CNN's Jonathan Klein: Bennett “had explained himself very clearly and well” on controversial remarks

In a New York Times article, CNN president Jonathan Klein asserted that recent hire Bill Bennett “had explained himself clearly and very well” regarding his September 2005 comment, in which Bennett said that “you could abort every black baby in this country, and your crime rate would go down.” However, Bennett has defended himself by falsely claiming that the topic “was a matter that had been under discussion in articles and newspapers and in some discussions of books.”

In a February 13 New York Times article on Jonathan Klein's “small victories” since becoming president of CNN's domestic operations 14 months ago, Klein asserted that recent CNN hire Bill Bennett -- who is also a radio host and former Reagan administration secretary of education -- “had explained himself clearly and very well” regarding his September 2005 comments, in which Bennett said that “you could abort every black baby in this country, and your crime rate would go down.” As Media Matters for America has noted, on the January 26 edition of CNN's The Situation Room -- his first appearance since being hired by CNN -- Bennett defended himself by falsely claiming that the topic “was a matter that had been under discussion in articles and newspapers and in some discussions of books.”

As quoted in the Times article, Klein also described Bennett as “a guy who has some very evolved thoughts and is not afraid to express them.”

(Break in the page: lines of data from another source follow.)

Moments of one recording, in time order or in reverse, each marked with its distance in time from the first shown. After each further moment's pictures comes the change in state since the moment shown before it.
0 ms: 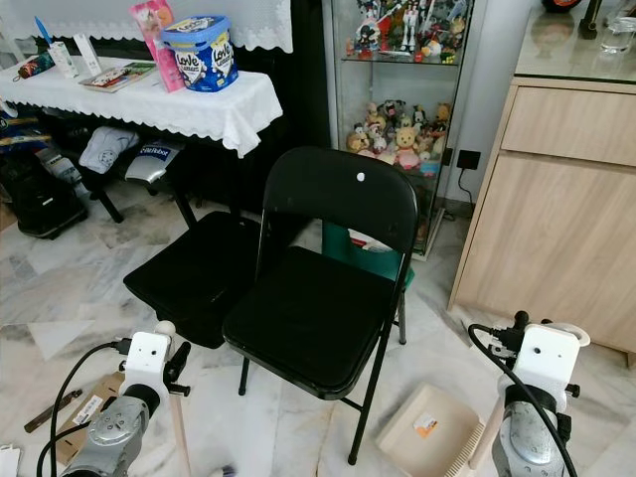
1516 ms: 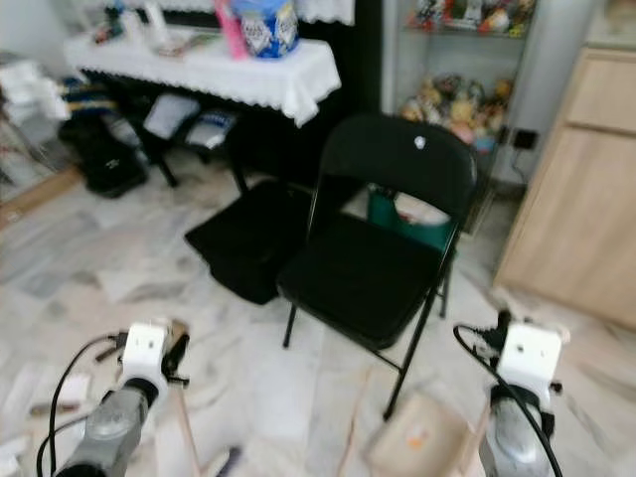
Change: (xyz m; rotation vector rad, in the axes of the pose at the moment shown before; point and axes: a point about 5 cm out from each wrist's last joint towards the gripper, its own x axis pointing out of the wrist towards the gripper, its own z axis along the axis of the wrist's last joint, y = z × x) left arm 0.005 0.004 0.010 -0.014 -0.032 0.011; right arm -0.003 0.013 -0.001 -0.003 0.006 0.046
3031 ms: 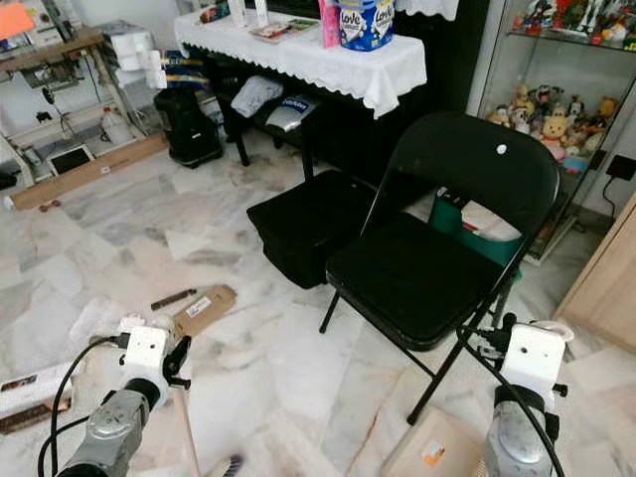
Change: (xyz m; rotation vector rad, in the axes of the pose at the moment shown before) left arm -0.001 -0.002 -0.002 -0.006 0.007 -0.019; right arm -0.001 -0.001 -0.002 0.005 0.015 -0.016
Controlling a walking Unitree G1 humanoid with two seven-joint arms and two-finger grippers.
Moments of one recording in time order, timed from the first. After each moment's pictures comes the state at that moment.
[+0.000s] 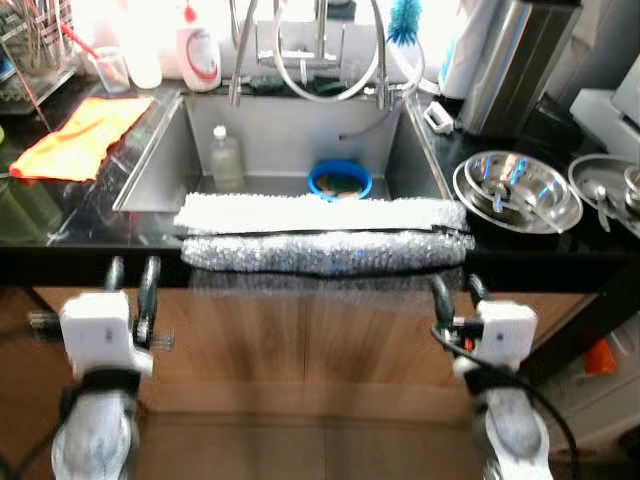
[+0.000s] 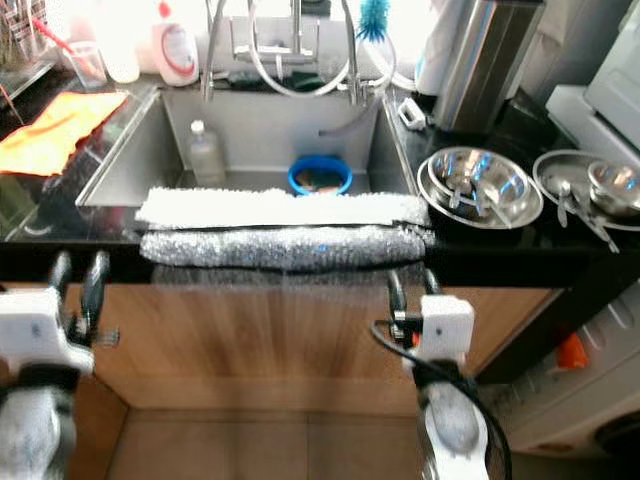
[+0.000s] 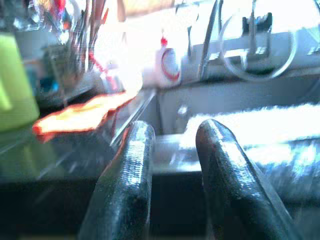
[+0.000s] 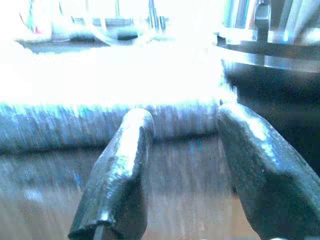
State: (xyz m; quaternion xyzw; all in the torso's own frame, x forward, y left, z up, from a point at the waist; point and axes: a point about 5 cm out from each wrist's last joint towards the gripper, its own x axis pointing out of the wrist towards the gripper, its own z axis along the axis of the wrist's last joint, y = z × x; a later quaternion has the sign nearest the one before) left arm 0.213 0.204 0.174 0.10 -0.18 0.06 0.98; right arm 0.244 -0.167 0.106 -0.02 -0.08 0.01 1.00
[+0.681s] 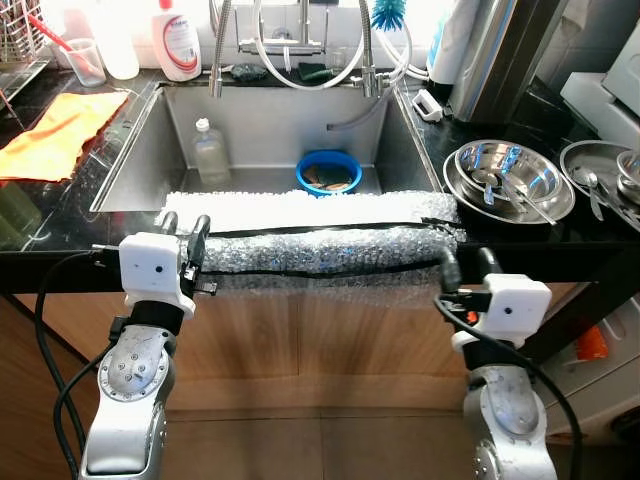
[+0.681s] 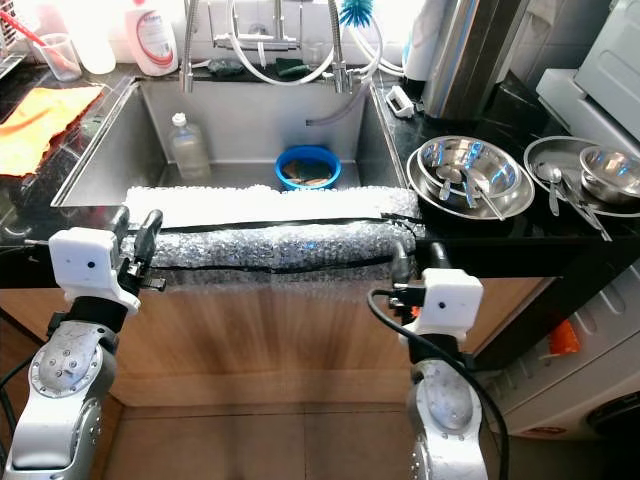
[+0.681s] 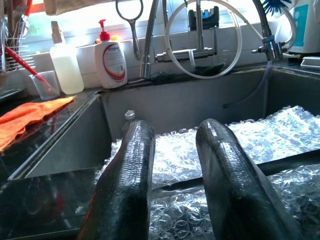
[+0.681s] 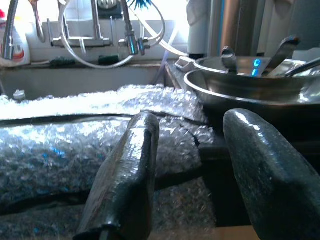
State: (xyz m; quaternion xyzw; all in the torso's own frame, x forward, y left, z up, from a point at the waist) left arm 0.262 0.180 0.183 0.08 -0.17 -0.01 0.98; right arm 0.252 -0.160 0.132 0.00 -0.10 -0.02 0.99
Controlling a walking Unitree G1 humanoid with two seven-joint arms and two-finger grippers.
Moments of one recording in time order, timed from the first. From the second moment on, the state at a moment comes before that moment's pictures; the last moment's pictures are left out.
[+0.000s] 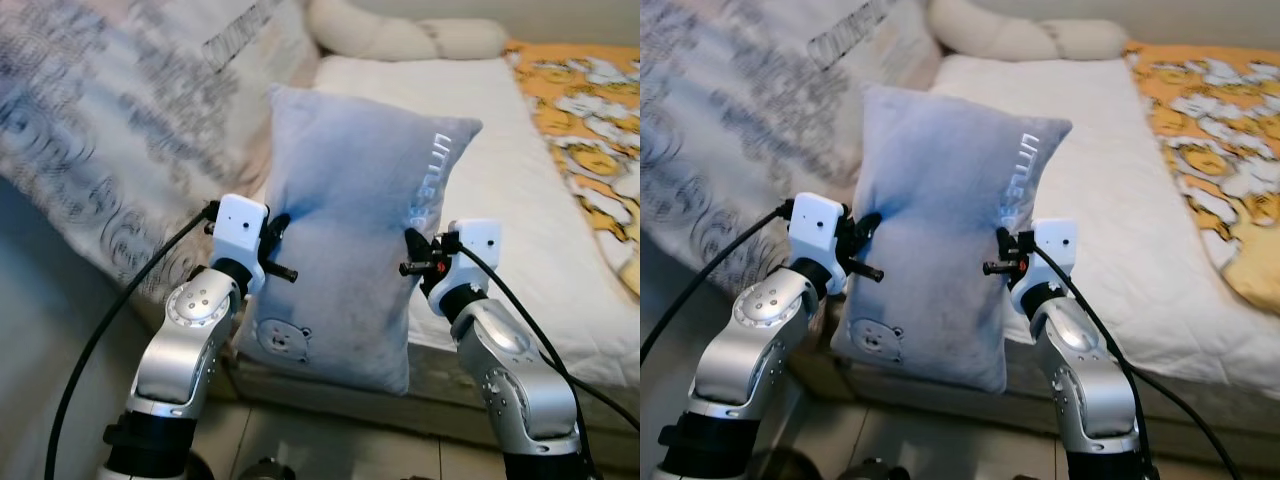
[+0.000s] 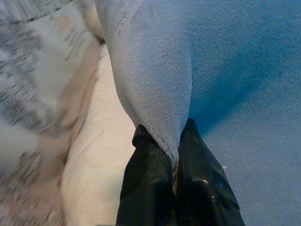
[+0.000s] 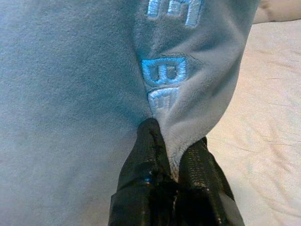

The controversy began on September 28, 2005, when Bennett told a caller on his radio show that “you could abort every black baby in this country, and your crime rate would go down.” Bennett added it “would be ... a morally reprehensible thing to do,” but nonetheless insisted “your crime would go down.” In the initial defense of his remarks, Bennett claimed that his comments were taken out of context and that they were based on a 1999 Slate.com online discussion between Steven D. Levitt, co-author of Freakonomics (William Morrow, May 2005), and right-wing columnist Steve Sailer. Media Matters reported that, at the time, in the Slate discussion that Bennett cited, Levitt had actually said the opposite of what Bennett claimed: “None of our analysis is race-based because the crime data by race is generally not deemed reliable.” In addition, Levitt specifically rebutted Bennett's claim that his remarks stemmed from Levitt's work. In a September 30, 2005, response, Levitt said: “Race is not an important part of the abortion-crime argument that John Donohue and I have made in academic papers and that [co-author Stephen J.] Dubner and I discuss in Freakonomics.”

During the January 26 appearance, Situation Room host Wolf Blitzer asked Bennett about his controversial comment. Bennett reiterated the same defense; though speaking more generally, he said that “this [controversial scenario on race, crime, and abortion] was a hypothetical, obviously, that was a matter that had been under discussion in articles and newspapers and in some discussions of books.”

From the February 13 article in The New York Times:

Among the reasons some CNN staff members had puzzled over the hiring of Mr. Bennett were his incendiary comments, on his radio show last fall, that “you could abort every black baby in this country, and your crime rate would go down.” Mr. Bennett had also characterized such a proposal as “impossible, ridiculous and morally reprehensible.” Mr. Klein said last week that Mr. Bennett, in responding to the controversy, “had explained himself very clearly and well,” and was “a guy who has some very evolved thoughts and is not afraid to express them.”